Module InferModules.Propset

Sets of Propositions

type t

Sets of propositions. The invariant is maintaned that Prop.prop_rename_primed_footprint_vars is called on any prop added to the set.

val compare : t -> t -> int

Compare propsets

val singleton : InferIR.Tenv.t -> Prop.normal Prop.t -> t

Singleton set.

val mem : Prop.normal Prop.t -> t -> bool

Set membership.

val union : t -> t -> t

Set union.

val inter : t -> t -> t

Set intersection

val add : InferIR.Tenv.t -> Prop.normal Prop.t -> t -> t

Add prop to propset.

val diff : t -> t -> t

Set difference.

val empty : t

The empty set of propositions.

val size : t -> int

Size of the set

val from_proplist : InferIR.Tenv.t -> Prop.normal Prop.t list -> t
val to_proplist : t -> Prop.normal Prop.t list
val map : InferIR.Tenv.t -> (Prop.normal Prop.t -> Prop.normal Prop.t) -> t -> t

Apply function to all the elements of the propset.

val map_option : InferIR.Tenv.t -> (Prop.normal Prop.t -> Prop.normal Prop.t option) -> t -> t

Apply function to all the elements of the propset, removing those where it returns None.

val fold : ('a -> Prop.normal Prop.t -> 'a) -> 'a -> t -> 'a

fold f pset a computes (f pN ... (f p2 (f p1 a))...), where p1 ... pN are the elements of pset, in increasing order.

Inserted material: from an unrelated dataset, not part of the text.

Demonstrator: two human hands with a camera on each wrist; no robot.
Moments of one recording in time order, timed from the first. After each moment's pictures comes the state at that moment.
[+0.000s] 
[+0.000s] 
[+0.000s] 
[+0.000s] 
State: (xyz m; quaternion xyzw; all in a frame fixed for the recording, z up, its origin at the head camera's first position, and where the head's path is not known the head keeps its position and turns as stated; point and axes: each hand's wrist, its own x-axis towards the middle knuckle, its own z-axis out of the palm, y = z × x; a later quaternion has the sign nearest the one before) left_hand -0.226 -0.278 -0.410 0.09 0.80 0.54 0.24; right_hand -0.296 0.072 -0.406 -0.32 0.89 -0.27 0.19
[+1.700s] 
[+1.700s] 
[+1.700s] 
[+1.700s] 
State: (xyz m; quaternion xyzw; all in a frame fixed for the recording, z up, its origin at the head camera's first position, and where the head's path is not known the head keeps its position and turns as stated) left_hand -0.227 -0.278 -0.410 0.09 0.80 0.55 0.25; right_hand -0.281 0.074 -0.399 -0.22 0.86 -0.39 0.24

val iter : (Prop.normal Prop.t -> unit) -> t -> unit

iter f pset computes (f p1;f p2;..;f pN) where p1 ... pN are the elements of pset, in increasing order.

val partition : (Prop.normal Prop.t -> bool) -> t -> t * t
val subseteq : t -> t -> bool
val is_empty : t -> bool

Set emptiness check.

val filter : (Prop.normal Prop.t -> bool) -> t -> t

Pretty print

val d : Prop.normal Prop.t -> t -> unit

dump a propset coming form the given initial prop